D'un autre côté, cette lenteur s'allie bien avec ses débuts provinciaux et cette sensation d'enlisement dans la petite-bourgeoisie de province - son milieu natal - qui l'étouffe à un point tel qu'il est prêt à faire n'importe quoi pour prouver au monde qu'il s'en est sorti.

Le premier acte par lequel le futur comédien marque sa volonté d'en finir avec son enfance minable, c'est son changement de prénom. Il troque donc un "Heinz" tout ce qu'il y a de plus banal pour le très raffiné Hendrik, méprisant au passage la forme "Henrik" qui avait convenu à un Ibsen mais qu'il jugeait pour sa part trop plébéienne.

Maintenant, a-t-il du talent ? Oui, c'est indéniable. Ses pires ennemis eux-mêmes - et il s'en fait pas mal - ne le lui dénient pas. Sur scène, Hendrik Höfgen est un grand, voire un très grand. Seul bémol - qui ne retentit qu'à la fin, après la représentation d'"Hamlet" : il n'a pas cette grâce innée qui permet au comédien d' "être" tout et n'importe qui. Sa personnification du prince de Danemark est bonne, certes mais elle ne transcende rien : pour une fois, Hendrik Höfgen n'habite pas son personnage, Hamlet le fuit et le nargue car Hamlet n'est pas, ne sera jamais du côté des vainqueurs.

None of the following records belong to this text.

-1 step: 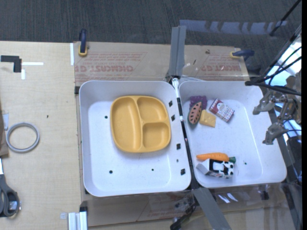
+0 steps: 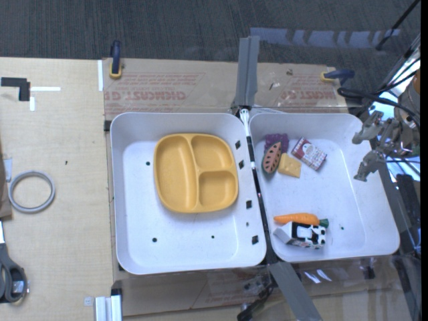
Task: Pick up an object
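Observation:
The right bin (image 2: 348, 233) holds several small items. At its back lie a purple piece (image 2: 275, 141), a brown and red bread-like piece (image 2: 271, 158), a yellow cheese wedge (image 2: 290, 166) and a red and white box (image 2: 309, 154). Near the front are an orange carrot (image 2: 296, 218) and a black and white carton (image 2: 306, 235). My gripper (image 2: 363, 154) hovers over the bin's right rim, open, with nothing between its fingers. It is well to the right of the box and apart from every item.
A yellow divided plate (image 2: 196, 172) lies in the left bin (image 2: 134, 239). A grey ring (image 2: 30, 191) rests on the wooden bench at the left. Cables and the arm's wrist crowd the right edge. A grey divider post (image 2: 246, 72) stands behind the bins.

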Robot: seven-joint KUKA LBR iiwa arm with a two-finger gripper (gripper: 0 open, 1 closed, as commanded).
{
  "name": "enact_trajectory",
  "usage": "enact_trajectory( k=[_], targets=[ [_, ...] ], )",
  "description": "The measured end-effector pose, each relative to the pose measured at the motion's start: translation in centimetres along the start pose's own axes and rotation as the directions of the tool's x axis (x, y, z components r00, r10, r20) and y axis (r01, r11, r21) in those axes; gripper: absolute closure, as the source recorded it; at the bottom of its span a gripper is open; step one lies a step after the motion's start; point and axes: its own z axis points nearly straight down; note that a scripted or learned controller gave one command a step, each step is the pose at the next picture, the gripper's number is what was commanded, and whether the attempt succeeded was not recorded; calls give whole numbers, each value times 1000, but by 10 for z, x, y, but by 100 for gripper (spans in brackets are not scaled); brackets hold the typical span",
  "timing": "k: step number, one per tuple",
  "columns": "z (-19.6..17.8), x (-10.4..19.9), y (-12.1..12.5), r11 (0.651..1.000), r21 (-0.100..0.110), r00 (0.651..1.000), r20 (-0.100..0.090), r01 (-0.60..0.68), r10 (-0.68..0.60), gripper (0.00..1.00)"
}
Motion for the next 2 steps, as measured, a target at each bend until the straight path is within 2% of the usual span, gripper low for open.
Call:
enact_trajectory(
  k=[1,2],
  targets=[
    [43,-39,15,911,1,911,-1,-412,412,0],
    [152,-55,58,766,1,766,0,-642,642,0]
  ],
)
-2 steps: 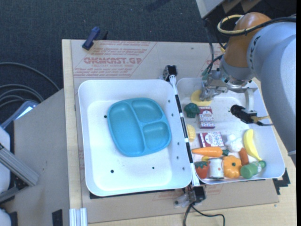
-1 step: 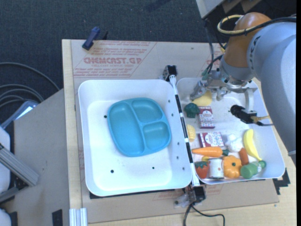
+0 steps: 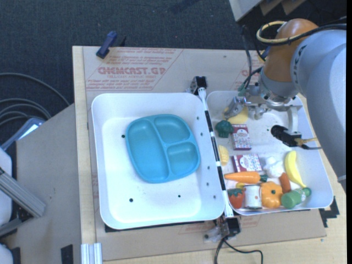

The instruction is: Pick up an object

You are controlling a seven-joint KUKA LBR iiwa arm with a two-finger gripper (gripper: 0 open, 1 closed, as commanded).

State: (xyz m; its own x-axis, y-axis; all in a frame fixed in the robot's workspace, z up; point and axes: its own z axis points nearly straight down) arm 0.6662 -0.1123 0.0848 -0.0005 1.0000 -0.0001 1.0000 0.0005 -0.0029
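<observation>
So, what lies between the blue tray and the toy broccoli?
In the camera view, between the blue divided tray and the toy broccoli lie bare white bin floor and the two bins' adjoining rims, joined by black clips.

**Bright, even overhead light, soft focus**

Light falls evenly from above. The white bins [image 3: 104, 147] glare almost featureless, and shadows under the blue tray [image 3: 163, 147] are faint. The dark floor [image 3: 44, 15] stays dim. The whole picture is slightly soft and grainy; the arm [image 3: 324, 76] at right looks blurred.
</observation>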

Autant qu'un réquisitoire implacable contre la lâcheté et le carriérisme, le "Mephisto" de Klaus Mann est aussi l'histoire d'une fascination amoureuse, celle que l'auteur éprouvait pour l'acteur Gustaf Gründsgen. Car, derrière "Mephisto", c'est bien son ancien amant que Mann met en scène. Il nous conte sa sexualité trouble, orientée vers le sado-masochisme, son impuissance vis à vis des femmes qui, pour lui, symbolisaient la Mère, sa soif d'arriver tout au haut de l'affiche, son désir de puissance et de reconnaissance, ses petites manies, son opportunisme sans vergogne et toutes ses traîtrises : envers ses camarades de scène, envers ses amis, envers son épouse légitime et même, par la réplique finale, celles, encore à venir, envers ses maîtres du moment.

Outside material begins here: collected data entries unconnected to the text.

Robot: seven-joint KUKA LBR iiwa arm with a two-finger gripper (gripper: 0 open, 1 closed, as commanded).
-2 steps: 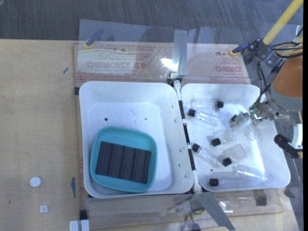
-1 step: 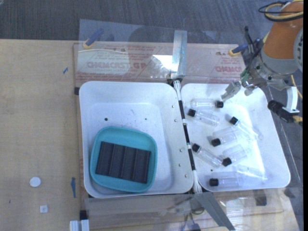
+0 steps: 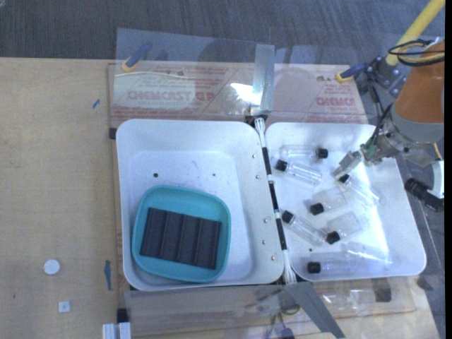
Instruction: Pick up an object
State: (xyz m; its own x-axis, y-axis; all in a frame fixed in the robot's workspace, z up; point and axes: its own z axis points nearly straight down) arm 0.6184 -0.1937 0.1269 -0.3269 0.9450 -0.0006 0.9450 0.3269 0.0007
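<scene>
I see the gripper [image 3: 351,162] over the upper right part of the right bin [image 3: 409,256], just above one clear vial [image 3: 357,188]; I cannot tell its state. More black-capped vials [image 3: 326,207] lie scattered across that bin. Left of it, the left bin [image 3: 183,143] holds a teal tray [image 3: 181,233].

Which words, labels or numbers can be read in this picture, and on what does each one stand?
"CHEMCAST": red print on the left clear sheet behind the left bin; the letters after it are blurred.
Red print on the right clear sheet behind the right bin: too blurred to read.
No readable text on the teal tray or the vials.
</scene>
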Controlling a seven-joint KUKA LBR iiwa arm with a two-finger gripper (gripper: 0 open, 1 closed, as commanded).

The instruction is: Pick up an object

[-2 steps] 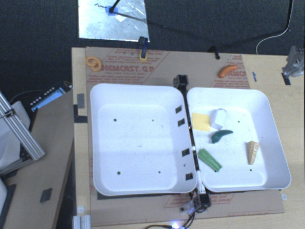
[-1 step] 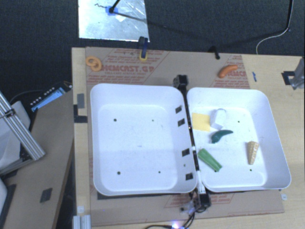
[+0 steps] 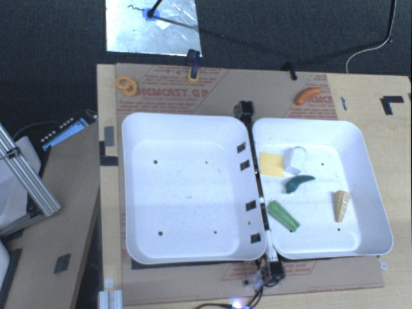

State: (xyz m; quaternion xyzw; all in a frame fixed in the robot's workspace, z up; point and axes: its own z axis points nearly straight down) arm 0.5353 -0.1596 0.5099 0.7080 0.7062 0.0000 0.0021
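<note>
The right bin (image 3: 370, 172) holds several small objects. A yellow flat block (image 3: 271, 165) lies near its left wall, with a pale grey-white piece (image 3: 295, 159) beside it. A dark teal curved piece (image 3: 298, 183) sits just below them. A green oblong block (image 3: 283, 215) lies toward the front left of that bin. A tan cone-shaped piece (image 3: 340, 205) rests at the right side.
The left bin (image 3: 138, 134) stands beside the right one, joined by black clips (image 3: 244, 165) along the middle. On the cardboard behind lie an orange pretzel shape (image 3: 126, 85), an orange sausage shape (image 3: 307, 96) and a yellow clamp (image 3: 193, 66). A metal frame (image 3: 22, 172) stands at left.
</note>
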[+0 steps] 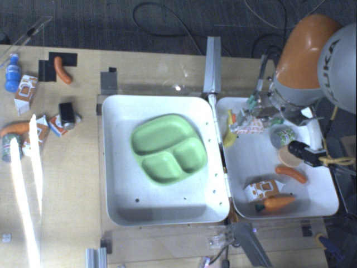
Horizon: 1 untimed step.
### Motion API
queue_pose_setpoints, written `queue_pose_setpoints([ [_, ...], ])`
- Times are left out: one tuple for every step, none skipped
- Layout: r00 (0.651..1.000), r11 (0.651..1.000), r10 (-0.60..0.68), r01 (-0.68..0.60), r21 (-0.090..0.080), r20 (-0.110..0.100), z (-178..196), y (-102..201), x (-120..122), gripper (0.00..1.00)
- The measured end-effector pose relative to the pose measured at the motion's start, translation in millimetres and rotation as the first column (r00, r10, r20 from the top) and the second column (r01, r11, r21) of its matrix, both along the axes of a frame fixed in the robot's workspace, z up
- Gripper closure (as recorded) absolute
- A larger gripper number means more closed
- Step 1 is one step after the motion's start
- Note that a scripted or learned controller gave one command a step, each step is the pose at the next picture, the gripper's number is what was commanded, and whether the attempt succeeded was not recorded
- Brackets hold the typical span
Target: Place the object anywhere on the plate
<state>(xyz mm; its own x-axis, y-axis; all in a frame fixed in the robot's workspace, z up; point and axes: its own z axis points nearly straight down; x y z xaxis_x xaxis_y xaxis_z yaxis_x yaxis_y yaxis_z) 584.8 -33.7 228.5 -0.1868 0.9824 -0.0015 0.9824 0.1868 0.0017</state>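
Note:
A green divided plate (pixel 167 148) lies in the middle of the left white bin (pixel 117 194). My gripper (pixel 255 110) hangs low over the upper left part of the right bin (pixel 329 202). It is right above a red-and-white patterned pouch (pixel 249 127), and the wrist hides its tip. Whether it touches or holds the pouch cannot be made out. A yellow banana-like piece (pixel 229 133) lies beside the pouch, against the bin's left wall.
The right bin also holds a green-white ball (pixel 283 134), a tan round piece (pixel 287 156), an orange sausage (pixel 292 175), a small carton (pixel 261 190) and a carrot (pixel 277 202). On the bench to the left lie a blue bottle (pixel 12 71), a sausage (pixel 63 71) and other small items.

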Motion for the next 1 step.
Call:
queue_pose_setpoints([
  [0.993,0.993,-0.119,0.119,0.001,-0.002,-36.6,85.2,-9.5,1.0],
])
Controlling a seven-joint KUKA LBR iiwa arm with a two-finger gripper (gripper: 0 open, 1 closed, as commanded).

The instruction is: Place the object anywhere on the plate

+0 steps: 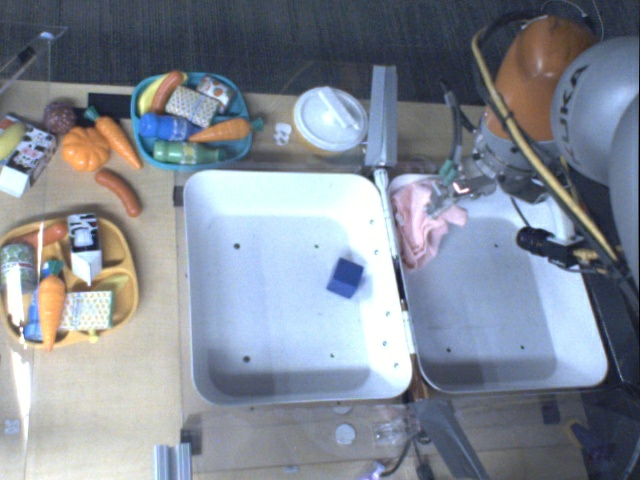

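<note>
Clearly the thing nearest my gripper (pixel 447 196) is the pink cloth (pixel 420 223), crumpled in the top-left corner of the right bin (pixel 520 358), against the wall shared with the left bin (pixel 290 368). I judge it light, soft and limp: it should bunch and drape instead of keeping a shape, and it may snag on the bin rim or trail as it lifts. A raised fold near the middle of the heap looks like the best place to pinch, taking several layers at once. The gripper sits over the cloth's upper right edge, touching or nearly touching it. Whether the fingers are spread or closed I cannot tell, since they blur into the fabric, so I won't claim a hold. A blue cube (pixel 346 277) lies alone in the left bin, well apart from the arm. The yellow plate (pixel 118 268) stands on the tabletop at far left, already crowded with toy food
</note>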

Hendrik Höfgen est comme ça : une belle machine sans âme, simplement préoccupée d'elle-même, encore d'elle-même et toujours d'elle-même.


En toile de fond, les dernières années de la République de Weimar et l'arrivée au pouvoir des Nazis. De la démocratie corrompue qui agonise jusqu'à la dictature arrogante qui va prendre sa suite, Höfgen oscille entre des professions de foi plutôt à gauche et l'amitié du maréchal Goering qui le présentera au Führer. Mais le pire, c'est que, foncièrement, il n'a d'opinion sincère que sur lui-même. Les tourments politiques et sociaux, en fait, il s'en contrefiche - à condition toutefois qu'ils ne nuisent pas à son ascension sociale. C'est parce qu'il se sent menacé dans son confort - matériel et moral - que Höfgen se donne aux Nazis, non parce qu'il partage leurs idées sur la race ou le communisme. Cet homme qui, sur scène, est un sublime "Méphisto", se révèle, dans la vie, un petit bonhomme égocentrique qui traverse l'une des plus grandes tempêtes de l'Histoire sans pratiquement en avoir conscience.

Précis, littéraire et pourtant simple, parfois brillant, le style de Klaus Mann n'a pas, pour les digressions, l'amour qui caractérise celui de son père. Ses personnages sont moins "kolossaux" mais gagnent en complexité même si, bien entendu, le romancier se refuse à rendre subtils l'infernal trio des dirigeants nazis. Cà et là cependant, il nous laisse entendre que Goering (jamais appelé par son nom dans le roman mais toujours désigné sous le terme "l'Obèse" comme Goebbels est "le Boiteux") est bien plus intelligent et même bien plus ouvert qu'il ne veut le paraître.

Enfin, ce témoin privilégié rétablit l'Histoire en toute innocence, bien avant qu'elle ne soit réécrite. Il nous donne en effet du peuple allemand aux prises avec le Nazisme un portrait dépourvu de tout manichéisme. Après avoir lu "Méphisto", on comprend mieux pourquoi, après la guerre, la RFA fit grise mine devant les ouvrages de Klaus Mann : ce qu'il dépeignait ne correspondait pas tout à fait à ce que les vainqueurs voulaient imposer comme seule et unique vision de l'Allemagne hitlérienne. S'il n'y avait que cela dans Méphisto", ce roman vaudrait déjà d'être lu. Mais on y trouve aussi le talent d'écorché vif et l'humanité d'un écrivain qui mérite au moins autant que son père d'être cité avec honneur dans l'Histoire de la Littérature mondiale. Lisez, vous ne serez pas déçu.